MYNORTHWEST BLOG

Voices behind Compassion Seattle, ‘Seattle is Dying’ series score new roles in city hall

Dec 16, 2021, 11:31 AM | Updated: 11:38 am

Tim Burgess, Scott Lindsay, Seattle city hall...

Tim Burgess (left) and Scott Lindsay (right). (Photo credits: Seattle Municipal Archives, and 2017 campaign photo)

(Photo credits: Seattle Municipal Archives, and 2017 campaign photo)

Seattle’s latest election saw voters move away from more progressive candidates, and soon, two of the architects behind years of major fundraising efforts and policy proposals toward that end will be working in city hall.

Seattle conservatives aim for influence behind the scenes

The first is former City Councilmember — and former interim mayor — Tim Burgess, who was tagged this week to serve as incoming Mayor Bruce Harrell’s director of strategic initiatives. Burgess left office in 2017, instead turning his attention toward influencing Seattle’s political policies from the private sector. That saw him lead 2019’s “People for Seattle” PAC, which operated as one of the major players behind an attempt in that election cycle to move the council away from left-leaning candidates.

The PAC raised over $655,000, spending those funds to promote more moderate, business-friendly candidates opposing progressives across seven council races. That included support for: Mark Solomon in District 2, Egan Orion in District 3, Alex Pedersen in District 4, Debora Juarez in District 5, Heidi Wills in District 6, and Jim Pugel in District 7. All but two of the candidates supported by the PAC ended up losing their respective races, driven by the perception from voters that large corporations like Amazon had attempted to buy their way into city hall.

Burgess pivoted to a more issue-focused approach in 2021 with the introduction of his proposed “Compassion Seattle” city charter amendment. The measure quickly became a flashpoint for the debate surrounding Seattle’s homelessness crisis, lauded by supporters as a way to quickly stand up more shelter spaces, and decried by opponents as an attempt to codify “inhumane” encampment sweeps.

Although Compassion Seattle was ultimately struck down by a judge for exceeding the scope of what’s permitted in a ballot initiative, for a time, the PAC stood up by Burgess to lead the effort had raised more money than any single candidate across all other races in Seattle in 2021. Among the leading contributors was prominent Donald Trump donor and Goodman Real Estate CEO George Petrie, in addition to a handful of real estate, investment, and property management companies.

Burgess — who formally endorsed Harrell in August — also donated $550 to the incoming mayor’s campaign, as well as another $1,000 to the “Harrell for Seattle” PAC.

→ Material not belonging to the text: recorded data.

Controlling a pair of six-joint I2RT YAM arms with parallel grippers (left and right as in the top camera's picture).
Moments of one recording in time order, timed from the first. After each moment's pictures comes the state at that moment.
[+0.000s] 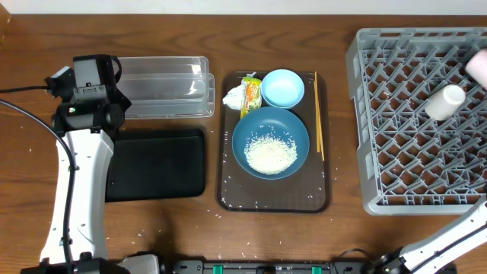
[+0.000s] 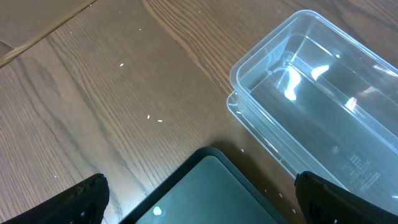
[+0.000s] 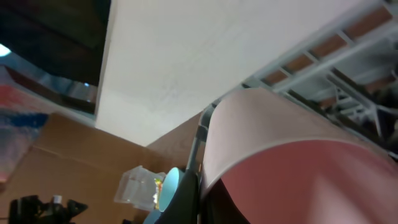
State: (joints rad) left arm 0.13 1.42 1.27 -0.88 -0.52 -0.59; right arm -0.89 2.42 2.13 -1.04 -1.46 -0.27
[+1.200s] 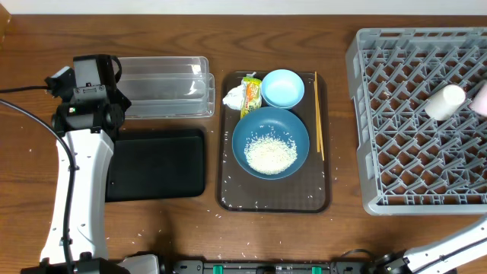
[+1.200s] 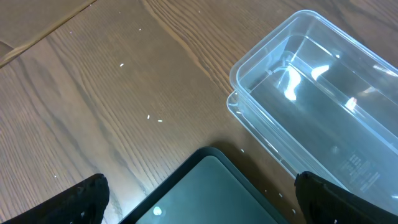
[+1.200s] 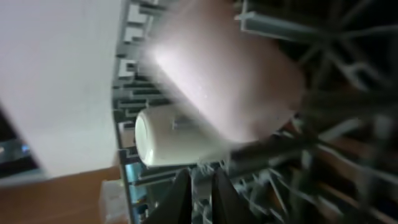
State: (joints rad) left arm 0.13 1.42 1.27 -0.88 -0.52 -0.59; right arm -1.04 2.43 2.14 -1.29 -1.04 -0.19
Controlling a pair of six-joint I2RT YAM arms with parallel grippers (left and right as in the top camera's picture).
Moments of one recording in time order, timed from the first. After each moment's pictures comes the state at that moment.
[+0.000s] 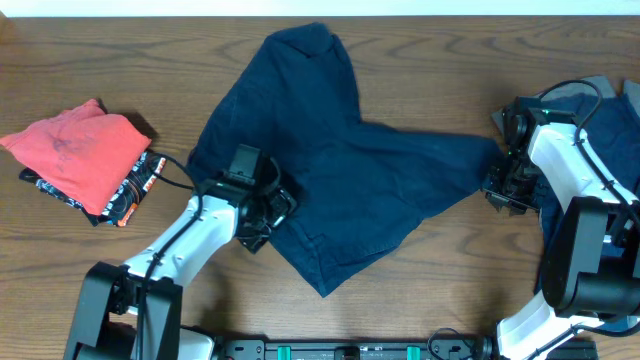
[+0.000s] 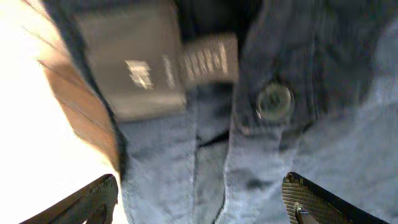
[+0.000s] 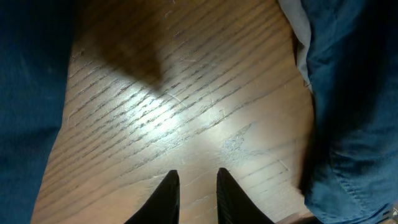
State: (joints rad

Coinciding with Burgess’ exit from city hall in 2017, Scott Lindsay — who previously served as a public safety advisor for former Mayor Ed Murray — mounted an unsuccessful campaign for Seattle City Attorney in that same year, where he lost to incumbent Pete Holmes by a 75% to 24% margin.

Lindsay resurfaced again in 2019 as the author behind a now-infamous report on Seattle’s “prolific offenders,” detailing a litany of repeat criminal offenders cycling through Seattle’s court system. The following month, he was featured prominently in KOMO-TV’s “Seattle is Dying” documentary, and was credited as a co-producer on the follow-up, titled “Fight for the Soul of Seattle.” The series was subsequently panned in a joint letter from a coalition of local homeless advocacy groups, claiming the features were ‚Äúpropaganda from [KOMO parent company] Sinclair, the worldwide right-wing media group dedicated to sowing division and promoting fringe arguments.”

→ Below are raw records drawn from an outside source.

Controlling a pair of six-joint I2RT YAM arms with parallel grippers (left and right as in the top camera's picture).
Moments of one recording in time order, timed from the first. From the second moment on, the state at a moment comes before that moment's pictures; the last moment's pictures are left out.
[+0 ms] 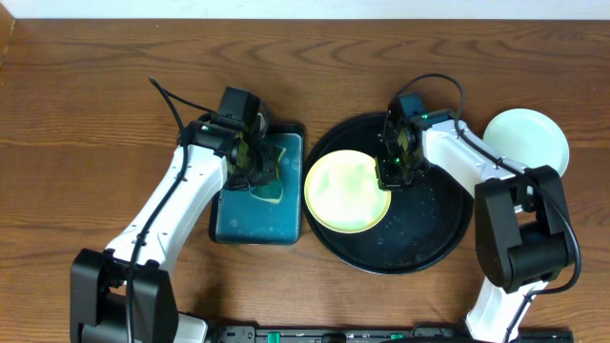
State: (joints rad) left arm -0.28 1.60 1.17 -0.90 0.20 -0.40; right arm 0.30 1.97 1.25 -0.85 -0.22 0.22
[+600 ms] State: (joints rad) left arm -0.28 1.63 1.12 -0.89 0.14 -0.40; right arm 0.20 1.78 1.19 -0.87 -0.22 0.28
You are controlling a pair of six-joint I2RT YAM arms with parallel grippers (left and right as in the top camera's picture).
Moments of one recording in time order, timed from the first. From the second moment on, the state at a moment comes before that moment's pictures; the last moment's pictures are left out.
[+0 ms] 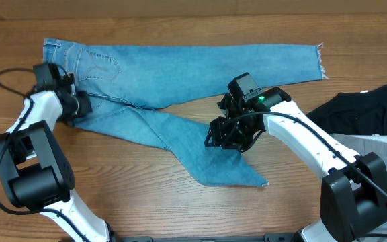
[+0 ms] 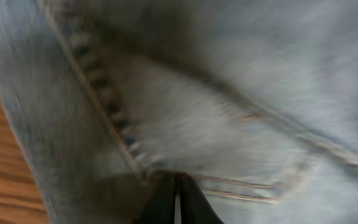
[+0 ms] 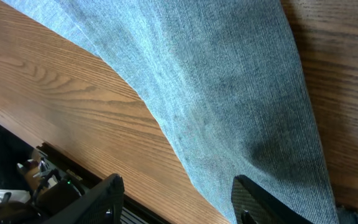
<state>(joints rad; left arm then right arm) 0.35 1.99 1.25 -0.48 0.10 0.00 0.46 1.73 1.23 -0.94 -0.54 0.41</state>
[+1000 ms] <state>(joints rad) 0.78 1.77 1.17 -0.80 0.33 -0.18 0.46 1.73 1.23 -1.07 -0.40 0.53</state>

Newly-formed PAC with cast of familiar faces floods money into Seattle City Attorney race

In 2021, Lindsay next served as an officer on a local PAC registered as “Seattle for Common Sense,” pouring hundreds of thousands of dollars into supporting Ann Davison’s candidacy for city attorney. The group raised over $377,000, much of which was spent on television ad spots, campaign mailers, and a website highlighting controversial tweets sent by Davison’s opponent, Nicole Thomas-Kennedy.

Those efforts proved successful, with Davison set to become Seattle’s first Republican city attorney since Douglas Jewett left office in 1989, and Lindsay tagged to serve as her deputy city attorney. In her announcement of the appointment, Davison lauded him as “a key thought-leader on reforming Seattle’s criminal justice system.”

With Burgess and Lindsay both returning to work in city hall at the start of the new year, their core policies surrounding homelessness, the prosecution of misdemeanors, and more, will likely arrive in tow, having found a mayor and city attorney largely in alignment with the last four years of their work.